■ EXERCISE: Among the lines of the material, copy those that hold the string "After".
- - -
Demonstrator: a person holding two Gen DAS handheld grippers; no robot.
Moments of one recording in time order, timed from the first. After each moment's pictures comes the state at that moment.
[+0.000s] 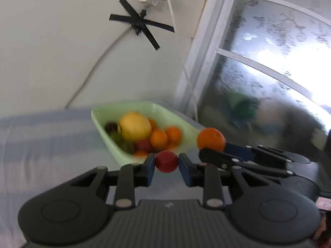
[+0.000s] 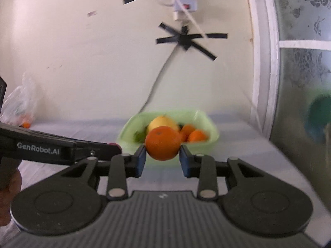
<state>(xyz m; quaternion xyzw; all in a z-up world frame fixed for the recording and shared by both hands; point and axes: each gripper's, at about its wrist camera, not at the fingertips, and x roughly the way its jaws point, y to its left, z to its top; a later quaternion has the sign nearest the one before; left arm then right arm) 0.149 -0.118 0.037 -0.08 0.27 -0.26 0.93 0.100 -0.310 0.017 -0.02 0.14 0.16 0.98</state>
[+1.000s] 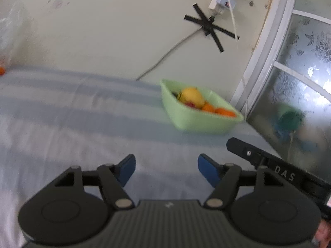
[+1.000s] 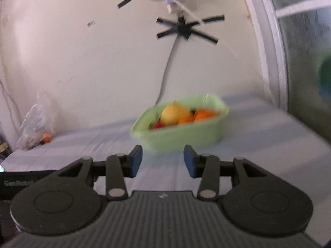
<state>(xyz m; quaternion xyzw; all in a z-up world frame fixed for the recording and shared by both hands) 0.026 -0.110 -0.008 -0.16 0.28 -0.05 0.95 0.076 -0.327 -0.013 0.07 0.16 0.22 0.96</state>
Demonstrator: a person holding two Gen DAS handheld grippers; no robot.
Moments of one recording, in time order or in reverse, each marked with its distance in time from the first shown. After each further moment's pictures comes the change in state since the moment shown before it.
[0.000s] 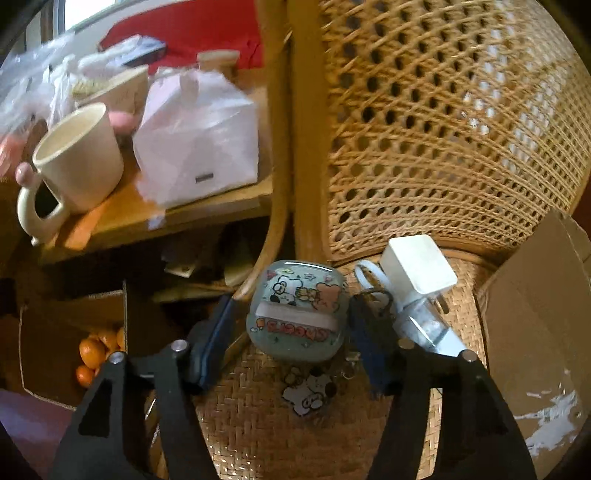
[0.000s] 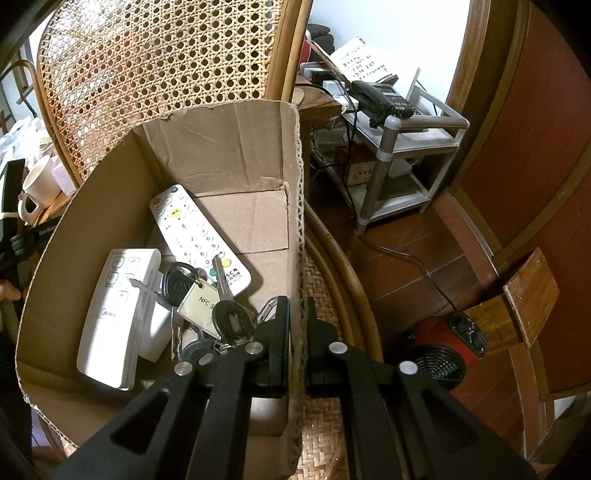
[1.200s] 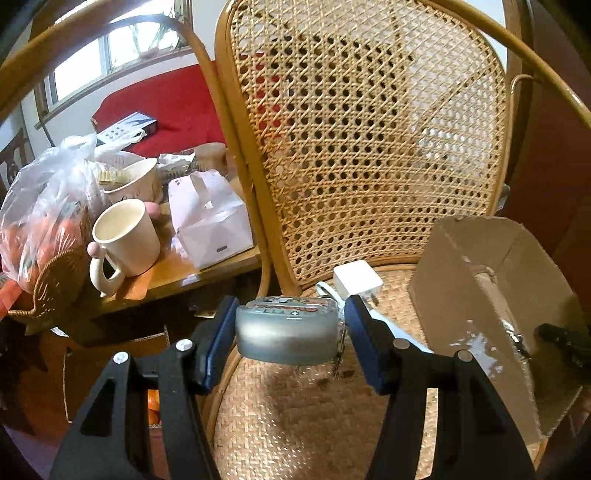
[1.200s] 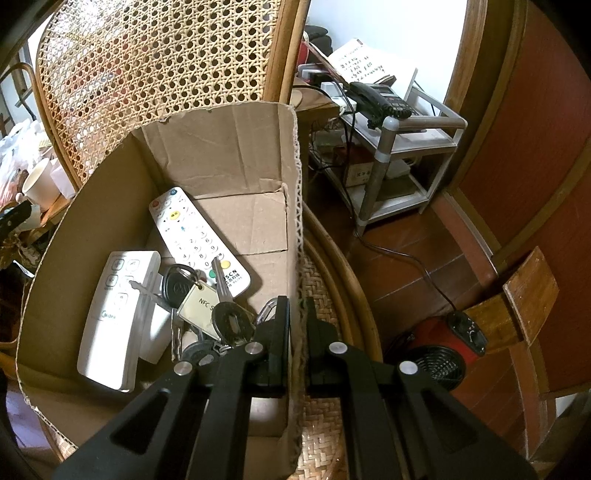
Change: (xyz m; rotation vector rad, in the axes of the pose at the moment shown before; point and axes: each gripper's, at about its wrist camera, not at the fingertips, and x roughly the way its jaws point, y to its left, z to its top) left arm -0.139 -0.035 -0.026 0.172 -0.234 0.022; right arm -0.002 -0.002 0.001 0.006 -0.006 0.000
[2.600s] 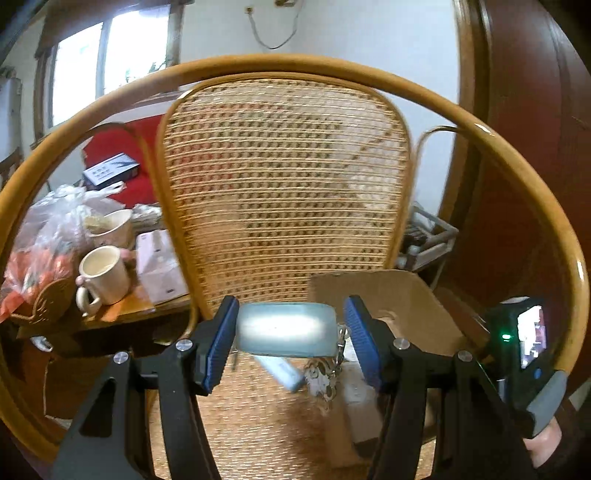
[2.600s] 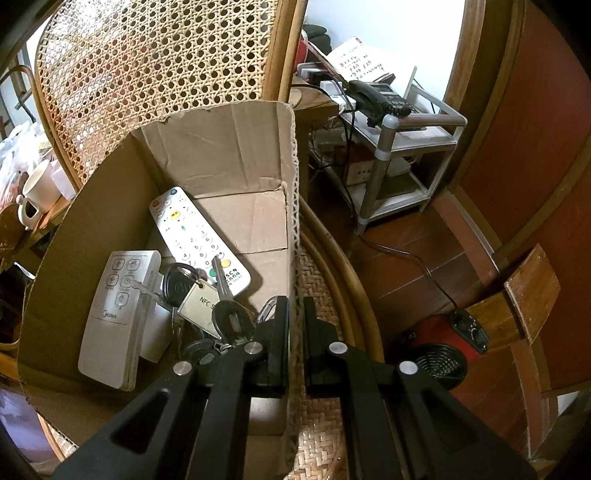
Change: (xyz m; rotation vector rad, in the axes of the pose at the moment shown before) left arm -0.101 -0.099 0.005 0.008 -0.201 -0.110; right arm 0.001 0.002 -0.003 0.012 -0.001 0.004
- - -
■ TASK SOLUTION:
Moments of one recording in time order, timed from the first. After each moment's pictures comes the state at that moment.
Moments of one recording, in time order or in reverse, each marked with its distance in time from the first shown. After each further moment's pictures comes the change in state since the moment shown before it.

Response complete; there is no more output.